**Source material**
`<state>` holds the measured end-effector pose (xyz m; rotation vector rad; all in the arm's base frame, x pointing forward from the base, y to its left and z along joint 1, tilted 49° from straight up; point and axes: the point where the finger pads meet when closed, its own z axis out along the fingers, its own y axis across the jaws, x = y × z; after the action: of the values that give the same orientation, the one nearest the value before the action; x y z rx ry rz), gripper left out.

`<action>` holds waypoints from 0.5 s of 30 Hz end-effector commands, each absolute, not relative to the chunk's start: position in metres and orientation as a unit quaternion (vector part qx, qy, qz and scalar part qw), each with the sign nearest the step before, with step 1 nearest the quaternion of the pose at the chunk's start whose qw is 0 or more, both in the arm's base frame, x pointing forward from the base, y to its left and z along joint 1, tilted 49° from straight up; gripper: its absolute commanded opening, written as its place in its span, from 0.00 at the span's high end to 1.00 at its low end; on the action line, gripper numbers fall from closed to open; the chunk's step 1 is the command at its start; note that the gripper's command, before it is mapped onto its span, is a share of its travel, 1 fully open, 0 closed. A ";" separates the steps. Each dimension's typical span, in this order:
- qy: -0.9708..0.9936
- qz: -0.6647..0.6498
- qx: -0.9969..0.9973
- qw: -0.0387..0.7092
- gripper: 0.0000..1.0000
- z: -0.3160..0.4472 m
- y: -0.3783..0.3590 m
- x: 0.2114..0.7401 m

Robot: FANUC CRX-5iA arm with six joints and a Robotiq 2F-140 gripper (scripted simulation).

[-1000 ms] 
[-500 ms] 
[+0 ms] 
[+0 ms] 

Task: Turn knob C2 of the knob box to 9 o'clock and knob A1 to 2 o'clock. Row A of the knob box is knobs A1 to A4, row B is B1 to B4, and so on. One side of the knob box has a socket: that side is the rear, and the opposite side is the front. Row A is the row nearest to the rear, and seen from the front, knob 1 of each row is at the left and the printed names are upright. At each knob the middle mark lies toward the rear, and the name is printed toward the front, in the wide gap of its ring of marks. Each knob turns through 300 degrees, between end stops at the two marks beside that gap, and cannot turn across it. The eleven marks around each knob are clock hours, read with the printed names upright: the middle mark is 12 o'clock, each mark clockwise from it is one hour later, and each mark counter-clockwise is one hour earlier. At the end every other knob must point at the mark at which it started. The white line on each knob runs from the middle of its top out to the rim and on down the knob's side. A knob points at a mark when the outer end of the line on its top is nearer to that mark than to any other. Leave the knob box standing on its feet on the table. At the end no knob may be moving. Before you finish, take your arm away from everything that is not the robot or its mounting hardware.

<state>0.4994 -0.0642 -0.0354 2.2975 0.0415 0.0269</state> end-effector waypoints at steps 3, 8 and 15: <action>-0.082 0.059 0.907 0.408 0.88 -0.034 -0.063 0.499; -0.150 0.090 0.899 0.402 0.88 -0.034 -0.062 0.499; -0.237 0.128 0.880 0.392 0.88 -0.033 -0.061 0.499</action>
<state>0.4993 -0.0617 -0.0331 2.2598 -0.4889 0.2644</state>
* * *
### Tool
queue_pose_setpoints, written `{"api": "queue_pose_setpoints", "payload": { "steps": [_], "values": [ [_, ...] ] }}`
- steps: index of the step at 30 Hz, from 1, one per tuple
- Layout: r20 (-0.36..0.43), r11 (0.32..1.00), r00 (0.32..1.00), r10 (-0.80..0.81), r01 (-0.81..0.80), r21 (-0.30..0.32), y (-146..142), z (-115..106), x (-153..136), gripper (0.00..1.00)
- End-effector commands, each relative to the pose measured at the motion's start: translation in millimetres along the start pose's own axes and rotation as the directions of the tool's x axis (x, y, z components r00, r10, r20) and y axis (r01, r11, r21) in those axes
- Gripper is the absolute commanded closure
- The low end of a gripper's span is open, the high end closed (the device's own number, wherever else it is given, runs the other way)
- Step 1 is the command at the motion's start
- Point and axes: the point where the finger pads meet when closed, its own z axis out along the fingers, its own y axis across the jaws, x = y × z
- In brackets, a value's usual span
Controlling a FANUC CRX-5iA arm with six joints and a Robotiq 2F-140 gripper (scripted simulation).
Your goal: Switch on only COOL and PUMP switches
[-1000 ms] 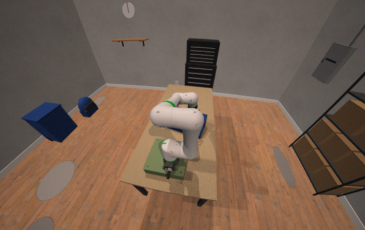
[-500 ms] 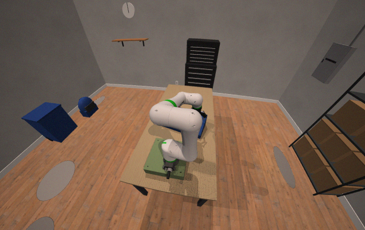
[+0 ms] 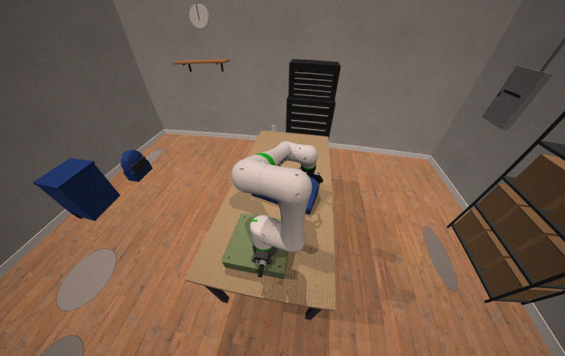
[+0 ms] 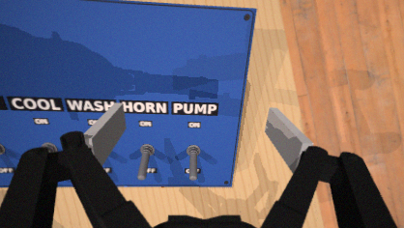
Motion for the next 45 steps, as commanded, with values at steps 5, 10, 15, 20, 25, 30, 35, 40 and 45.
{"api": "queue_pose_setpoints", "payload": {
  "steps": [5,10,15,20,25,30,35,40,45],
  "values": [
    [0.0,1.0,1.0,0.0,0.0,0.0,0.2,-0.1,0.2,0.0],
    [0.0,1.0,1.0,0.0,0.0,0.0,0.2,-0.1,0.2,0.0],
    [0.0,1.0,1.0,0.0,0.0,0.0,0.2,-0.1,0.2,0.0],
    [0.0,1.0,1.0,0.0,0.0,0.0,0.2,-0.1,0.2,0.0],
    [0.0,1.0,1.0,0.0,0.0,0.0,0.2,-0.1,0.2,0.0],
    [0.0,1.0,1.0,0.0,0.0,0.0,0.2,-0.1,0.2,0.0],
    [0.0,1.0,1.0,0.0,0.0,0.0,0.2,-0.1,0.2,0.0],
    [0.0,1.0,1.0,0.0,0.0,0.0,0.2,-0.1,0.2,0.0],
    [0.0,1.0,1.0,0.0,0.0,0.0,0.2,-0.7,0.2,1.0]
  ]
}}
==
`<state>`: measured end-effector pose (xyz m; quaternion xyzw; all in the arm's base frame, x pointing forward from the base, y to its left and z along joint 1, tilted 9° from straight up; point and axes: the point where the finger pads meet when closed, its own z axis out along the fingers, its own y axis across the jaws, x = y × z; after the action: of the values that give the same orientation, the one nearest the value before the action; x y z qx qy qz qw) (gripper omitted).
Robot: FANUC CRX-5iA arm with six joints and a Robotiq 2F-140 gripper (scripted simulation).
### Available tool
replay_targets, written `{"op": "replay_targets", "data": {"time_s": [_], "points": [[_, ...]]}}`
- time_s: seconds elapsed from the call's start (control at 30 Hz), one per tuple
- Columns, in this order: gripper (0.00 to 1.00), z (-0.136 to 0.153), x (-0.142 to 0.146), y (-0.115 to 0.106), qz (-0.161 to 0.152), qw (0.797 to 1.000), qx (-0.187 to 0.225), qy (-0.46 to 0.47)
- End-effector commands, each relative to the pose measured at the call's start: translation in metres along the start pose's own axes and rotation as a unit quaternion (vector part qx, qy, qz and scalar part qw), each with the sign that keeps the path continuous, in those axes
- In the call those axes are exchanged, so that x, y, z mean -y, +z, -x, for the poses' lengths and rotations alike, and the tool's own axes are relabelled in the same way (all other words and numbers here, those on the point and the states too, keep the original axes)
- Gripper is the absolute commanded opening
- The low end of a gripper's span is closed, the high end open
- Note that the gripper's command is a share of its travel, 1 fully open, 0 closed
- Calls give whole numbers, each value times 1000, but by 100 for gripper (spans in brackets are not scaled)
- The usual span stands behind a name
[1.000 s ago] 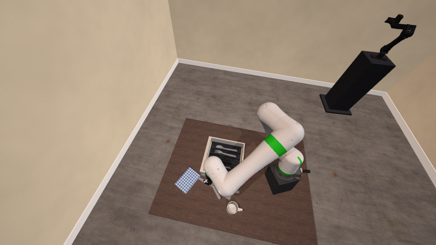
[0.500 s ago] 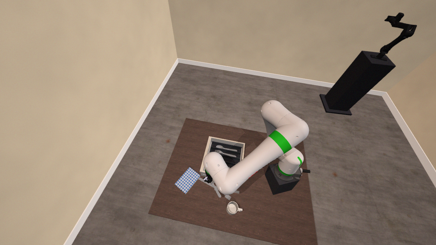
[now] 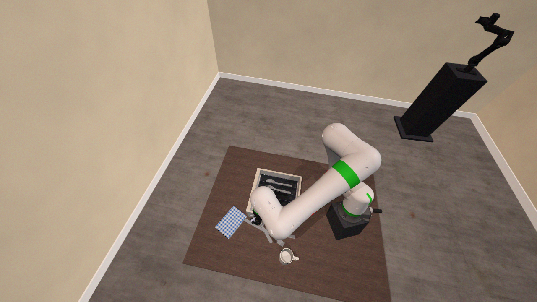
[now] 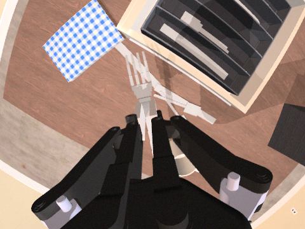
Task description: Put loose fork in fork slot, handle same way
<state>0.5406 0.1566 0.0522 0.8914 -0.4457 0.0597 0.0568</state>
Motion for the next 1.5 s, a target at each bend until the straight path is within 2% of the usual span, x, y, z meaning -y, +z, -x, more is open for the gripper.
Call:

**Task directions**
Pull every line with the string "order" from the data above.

**Finished exercise**
`<action>` holds waypoints from 0.5 s of 30 Hz end-effector commands, each absolute, not relative to the chunk's start: position in metres and orientation as a unit quaternion (vector part qx, qy, qz and scalar part qw), each with the sign nearest the step before, with step 1 nearest the quaternion of the pose at the chunk's start whose qw is 0 or more, both in the arm's base frame, x pointing forward from the base, y to its left and z along joint 1, tilted 49° from straight up; gripper: its absolute commanded opening, written as its place in its span, from 0.00 at the span's high end to 1.00 at its low end; on the action line, gripper numbers fall from closed to open; the chunk's step 1 is the command at its start; note that the gripper's command, before it is mapped onto its span, is a share of its travel, 1 fully open, 0 closed. A ";" separates the steps. Each dimension's typical span, in this order:
- Columns, in this order: gripper (0.00 to 1.00), z (-0.136 to 0.153), x (-0.142 to 0.146), y (-0.115 to 0.106), qz (-0.161 to 0.152), qw (0.797 to 1.000), qx (-0.187 to 0.225), qy (-0.46 to 0.47)

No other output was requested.